Athletics

Meet Jordan McLaughlin, the Heart of USC Basketball’s Turnaround

The highly sought-after recruit saw potential in the Trojans when few others did.

February 28, 2018 Mike Piellucci

For the last three years, Jordan McLaughlin started the school year with a pair of lists. He wrote one; his father penned the other. Together, they comprised the goals that USC’s 6-foot-1 point guard would carry into the upcoming season.

This year, however, McLaughlin decided to forgo writing his half— his father’s was lofty enough to leave no stone unturned. Among the benchmarks: First Team All-Pac-12. Pac-12 All-Defensive Team. Multiple triple-doubles. Lead the conference in assists. Lead the nation in assists.

“He gave me some good goals and some stretch goals to push myself to that limit,” says McLaughlin, a team co-captain.

Some of those seem implausible, but McLaughlin’s legacy at USC is marked by a drive to achieve what conventional wisdom says cannot be done. It’s how he wound up at Troy in the first place.

Raised in Rancho Cucamonga, California, McLaughlin committed to USC just prior to the arrival of head coach Andy Enfield. It did not deter him that the Trojans had won only 20 games over the past two years combined. Nor did he waver when the Trojans finished the 2014 campaign dead last in the Pac-12.

McLaughlin has become the team’s heartbeat, its steadfast leader. He’s the one who shows up early and stays late.

“I believed in the coaches’ vision,” McLaughlin says matter-of-factly.

And he was not the only recruit to do so that year. His backcourt-mate Elijah Stewart joined up that spring, along with since-transferred forwards Malik Marquetti and Malik Martin. Each one was highly regarded. But McLaughlin was something else entirely: a top point guard on the West Coast with offers from storied basketball stalwarts including Kansas, Indiana and UCLA.

“Those are the guys that change your program around,” says Jason Hart, the team’s assistant coach.

The prospect of someone of McLaughlin’s caliber signing on at the program’s nadir was so significant that the late Bill Sharman ’63, a legendary shooting guard for the Trojans and Boston Celtics, volunteered to un-retire his No. 11 jersey as an extra inducement.

And gradually, changes started—though it was slow going at first. Despite his heralded arrival for the 2014-2015 season, the Trojans only improved their record by one game. That offseason, McLaughlin underwent surgery on both shoulders. There were murmurs that, after back-to-back finishes in the Pac-12 basement, perhaps the Trojans were going backward instead of forward.

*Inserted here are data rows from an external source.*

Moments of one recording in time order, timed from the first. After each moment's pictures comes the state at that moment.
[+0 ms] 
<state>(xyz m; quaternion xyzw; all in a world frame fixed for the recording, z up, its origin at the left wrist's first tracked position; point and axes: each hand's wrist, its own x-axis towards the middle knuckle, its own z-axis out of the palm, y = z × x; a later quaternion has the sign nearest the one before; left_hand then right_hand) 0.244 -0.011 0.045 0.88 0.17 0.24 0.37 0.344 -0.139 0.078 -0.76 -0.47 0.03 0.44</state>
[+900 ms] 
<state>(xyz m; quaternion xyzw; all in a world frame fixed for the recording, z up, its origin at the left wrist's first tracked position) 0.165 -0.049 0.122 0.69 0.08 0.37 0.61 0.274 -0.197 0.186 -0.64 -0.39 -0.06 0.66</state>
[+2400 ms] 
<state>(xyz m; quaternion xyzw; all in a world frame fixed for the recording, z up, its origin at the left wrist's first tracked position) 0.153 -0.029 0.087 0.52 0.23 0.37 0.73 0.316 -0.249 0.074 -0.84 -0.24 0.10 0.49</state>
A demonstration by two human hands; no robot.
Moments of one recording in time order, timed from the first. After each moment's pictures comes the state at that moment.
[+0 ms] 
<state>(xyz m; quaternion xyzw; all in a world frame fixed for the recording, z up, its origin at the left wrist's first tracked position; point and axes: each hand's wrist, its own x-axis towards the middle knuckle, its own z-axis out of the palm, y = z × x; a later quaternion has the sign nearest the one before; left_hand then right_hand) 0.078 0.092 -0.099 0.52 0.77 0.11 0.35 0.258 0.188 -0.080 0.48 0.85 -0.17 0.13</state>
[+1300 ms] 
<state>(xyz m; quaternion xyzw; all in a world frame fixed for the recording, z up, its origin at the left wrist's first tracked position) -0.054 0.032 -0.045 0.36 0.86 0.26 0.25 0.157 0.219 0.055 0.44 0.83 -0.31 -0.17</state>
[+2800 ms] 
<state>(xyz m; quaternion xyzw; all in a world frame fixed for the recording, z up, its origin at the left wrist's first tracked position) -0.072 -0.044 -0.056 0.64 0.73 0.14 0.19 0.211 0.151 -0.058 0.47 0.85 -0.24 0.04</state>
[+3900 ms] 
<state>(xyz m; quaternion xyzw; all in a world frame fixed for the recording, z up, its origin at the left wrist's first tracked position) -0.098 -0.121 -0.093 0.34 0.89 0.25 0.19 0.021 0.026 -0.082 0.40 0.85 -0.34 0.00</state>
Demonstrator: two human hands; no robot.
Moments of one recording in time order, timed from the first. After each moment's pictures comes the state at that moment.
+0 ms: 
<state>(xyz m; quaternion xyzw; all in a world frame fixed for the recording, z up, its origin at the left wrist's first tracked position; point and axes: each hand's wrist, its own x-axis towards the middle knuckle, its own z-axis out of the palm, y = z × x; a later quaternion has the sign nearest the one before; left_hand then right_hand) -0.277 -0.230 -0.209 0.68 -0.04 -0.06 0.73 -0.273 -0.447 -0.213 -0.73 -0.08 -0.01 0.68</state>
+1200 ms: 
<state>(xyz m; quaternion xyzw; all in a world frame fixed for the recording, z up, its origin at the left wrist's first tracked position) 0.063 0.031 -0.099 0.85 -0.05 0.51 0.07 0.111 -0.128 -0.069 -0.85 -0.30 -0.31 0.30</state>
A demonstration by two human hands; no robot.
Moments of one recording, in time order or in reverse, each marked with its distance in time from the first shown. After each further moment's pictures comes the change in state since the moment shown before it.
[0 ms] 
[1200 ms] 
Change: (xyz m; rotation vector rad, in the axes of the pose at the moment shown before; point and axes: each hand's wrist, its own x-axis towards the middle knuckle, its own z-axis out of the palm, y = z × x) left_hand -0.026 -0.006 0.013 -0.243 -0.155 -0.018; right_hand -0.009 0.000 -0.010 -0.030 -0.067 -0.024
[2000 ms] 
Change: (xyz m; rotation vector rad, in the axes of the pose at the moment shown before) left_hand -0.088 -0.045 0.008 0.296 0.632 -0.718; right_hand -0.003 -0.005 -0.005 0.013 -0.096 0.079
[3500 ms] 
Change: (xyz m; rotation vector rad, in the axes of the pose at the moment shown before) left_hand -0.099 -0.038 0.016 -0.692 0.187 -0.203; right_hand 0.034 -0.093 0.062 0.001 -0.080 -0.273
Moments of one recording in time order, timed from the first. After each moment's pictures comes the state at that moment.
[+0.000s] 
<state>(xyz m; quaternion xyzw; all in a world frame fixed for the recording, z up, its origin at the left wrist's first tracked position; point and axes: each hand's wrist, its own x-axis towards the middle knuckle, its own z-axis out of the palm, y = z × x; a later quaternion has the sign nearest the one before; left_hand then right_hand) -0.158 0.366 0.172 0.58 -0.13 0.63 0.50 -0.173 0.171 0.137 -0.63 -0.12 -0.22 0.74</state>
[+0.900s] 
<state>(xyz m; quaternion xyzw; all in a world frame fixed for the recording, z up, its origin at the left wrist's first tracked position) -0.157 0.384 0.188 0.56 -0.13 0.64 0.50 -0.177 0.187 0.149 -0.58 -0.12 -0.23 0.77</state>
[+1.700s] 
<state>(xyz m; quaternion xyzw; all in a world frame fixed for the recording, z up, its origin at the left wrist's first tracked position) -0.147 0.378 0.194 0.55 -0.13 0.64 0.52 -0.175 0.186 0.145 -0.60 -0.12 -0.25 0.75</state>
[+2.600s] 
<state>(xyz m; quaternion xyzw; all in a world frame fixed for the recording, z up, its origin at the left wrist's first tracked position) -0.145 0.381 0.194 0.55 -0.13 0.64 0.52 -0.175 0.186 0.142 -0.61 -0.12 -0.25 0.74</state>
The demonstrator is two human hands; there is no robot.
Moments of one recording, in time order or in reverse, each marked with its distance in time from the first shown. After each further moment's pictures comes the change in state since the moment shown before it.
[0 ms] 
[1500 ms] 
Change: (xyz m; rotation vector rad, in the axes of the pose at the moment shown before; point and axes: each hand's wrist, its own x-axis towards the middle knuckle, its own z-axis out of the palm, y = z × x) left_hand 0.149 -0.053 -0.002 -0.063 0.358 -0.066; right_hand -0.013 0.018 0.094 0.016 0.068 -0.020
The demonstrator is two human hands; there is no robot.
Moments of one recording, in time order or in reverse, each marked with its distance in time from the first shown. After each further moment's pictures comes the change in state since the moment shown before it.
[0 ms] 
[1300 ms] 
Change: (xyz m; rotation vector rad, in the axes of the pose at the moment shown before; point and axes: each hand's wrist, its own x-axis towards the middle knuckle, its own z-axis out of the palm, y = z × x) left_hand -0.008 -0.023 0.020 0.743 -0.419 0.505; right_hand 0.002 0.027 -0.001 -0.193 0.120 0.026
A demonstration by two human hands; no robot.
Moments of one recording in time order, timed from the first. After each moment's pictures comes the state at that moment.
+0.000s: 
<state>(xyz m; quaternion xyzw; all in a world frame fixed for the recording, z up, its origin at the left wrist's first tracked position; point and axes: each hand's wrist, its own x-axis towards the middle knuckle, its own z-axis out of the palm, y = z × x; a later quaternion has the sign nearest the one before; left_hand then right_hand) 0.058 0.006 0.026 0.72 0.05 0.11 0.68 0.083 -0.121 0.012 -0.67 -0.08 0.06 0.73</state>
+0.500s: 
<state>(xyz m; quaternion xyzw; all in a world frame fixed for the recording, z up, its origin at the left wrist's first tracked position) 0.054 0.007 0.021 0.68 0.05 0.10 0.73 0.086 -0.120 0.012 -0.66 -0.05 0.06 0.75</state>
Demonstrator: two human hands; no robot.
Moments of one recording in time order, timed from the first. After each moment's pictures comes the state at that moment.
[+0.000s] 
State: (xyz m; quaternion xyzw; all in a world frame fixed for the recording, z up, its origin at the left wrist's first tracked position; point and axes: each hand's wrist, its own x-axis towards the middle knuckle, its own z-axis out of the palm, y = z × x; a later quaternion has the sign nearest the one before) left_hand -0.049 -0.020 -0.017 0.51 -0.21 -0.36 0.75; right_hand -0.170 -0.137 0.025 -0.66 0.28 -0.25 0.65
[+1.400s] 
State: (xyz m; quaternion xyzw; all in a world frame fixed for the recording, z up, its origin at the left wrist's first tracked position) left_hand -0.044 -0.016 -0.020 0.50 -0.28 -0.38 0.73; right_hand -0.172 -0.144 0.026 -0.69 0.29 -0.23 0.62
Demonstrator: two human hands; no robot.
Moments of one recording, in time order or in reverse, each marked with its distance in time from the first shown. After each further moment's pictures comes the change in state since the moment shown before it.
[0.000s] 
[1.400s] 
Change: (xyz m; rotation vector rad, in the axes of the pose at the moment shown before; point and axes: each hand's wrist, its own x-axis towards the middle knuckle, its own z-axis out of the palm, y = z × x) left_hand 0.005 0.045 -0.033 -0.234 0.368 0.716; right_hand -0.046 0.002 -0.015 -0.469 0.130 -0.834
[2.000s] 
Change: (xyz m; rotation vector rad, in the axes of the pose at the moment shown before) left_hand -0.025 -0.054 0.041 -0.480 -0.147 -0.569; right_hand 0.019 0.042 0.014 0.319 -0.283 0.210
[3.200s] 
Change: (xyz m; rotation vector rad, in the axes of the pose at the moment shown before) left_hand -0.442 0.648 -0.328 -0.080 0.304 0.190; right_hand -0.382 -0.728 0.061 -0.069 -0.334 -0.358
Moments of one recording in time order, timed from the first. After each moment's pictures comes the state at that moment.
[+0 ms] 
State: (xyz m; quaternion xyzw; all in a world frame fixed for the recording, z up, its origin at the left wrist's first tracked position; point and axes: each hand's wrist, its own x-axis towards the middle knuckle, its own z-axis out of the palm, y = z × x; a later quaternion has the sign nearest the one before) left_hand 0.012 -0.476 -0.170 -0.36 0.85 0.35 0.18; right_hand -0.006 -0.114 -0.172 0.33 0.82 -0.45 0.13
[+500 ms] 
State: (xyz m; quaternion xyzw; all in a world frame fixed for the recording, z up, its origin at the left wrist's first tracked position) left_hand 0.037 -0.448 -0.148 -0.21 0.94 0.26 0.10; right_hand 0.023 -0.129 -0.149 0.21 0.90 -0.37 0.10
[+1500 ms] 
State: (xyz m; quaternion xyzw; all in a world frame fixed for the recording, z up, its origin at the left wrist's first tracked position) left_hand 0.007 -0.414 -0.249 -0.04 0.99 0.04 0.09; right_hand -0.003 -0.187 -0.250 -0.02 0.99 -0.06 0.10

Yet the point guard never lost faith. He notes that out of the Trojans’ 20 losses during his freshman year, seven were decided by two possessions or fewer. Once again, he saw what others didn’t.

“I tell everybody, ‘When you look at it, we weren’t getting blown out,’” McLaughlin says. “We learned from it. That’s what we’re supposed to do, learn from mistakes and learn from losses and turn them into wins.”

The next season, USC vaulted to 21-13 and made the NCAA Tournament for the first time since 2011. Last year, the Trojans took an even bigger step, posting 26 wins—a program record— and advancing to the second round of the tournament for the first time since 2009.

Knowing that he was here influenced my decision to come here. …He started it all.

Bennie Boatwright, junior forward

McLaughlin has become the team’s heartbeat, its steadfast leader. He’s the one who shows up early and stays late. The one who never complains about extra work. The one who graduated in three years with his sociology degree and is earning a master’s in communication management. “He’s a great individual,” Hart says. “His mom and dad should be proud, because they raised a tremendous young man. Hopefully my wife and I can raise our kids exactly how they did theirs. I wouldn’t change one thing.”

McLaughlin is quick to point out that this revitalized era of Trojan basketball is “because of the hard work that’s been put into the program by the coaches and the players.” Yet those same coaches and players credit him with helping USC become a basketball destination once again.

“For him to believe in us and really come when our program was below sea level was really, really huge for us,” Hart says. “He is the reason why we are who we are today.”

“He was the first big recruit,” echoes junior forward Bennie Boatwright, a fellow co-captain. “Knowing that he was here influenced my decision to come here. …He started it all.”

Meanwhile, McLaughlin is looking ahead to check items off his list. If he’s lucky, the school might even re-retire his number 11 jersey, sliding his name into the rafters alongside Sharman’s. But he’ll settle for being regarded as someone who helped make things better in his own backyard.

“Just being a hometown hero right down the street,” he says,“and building something special.”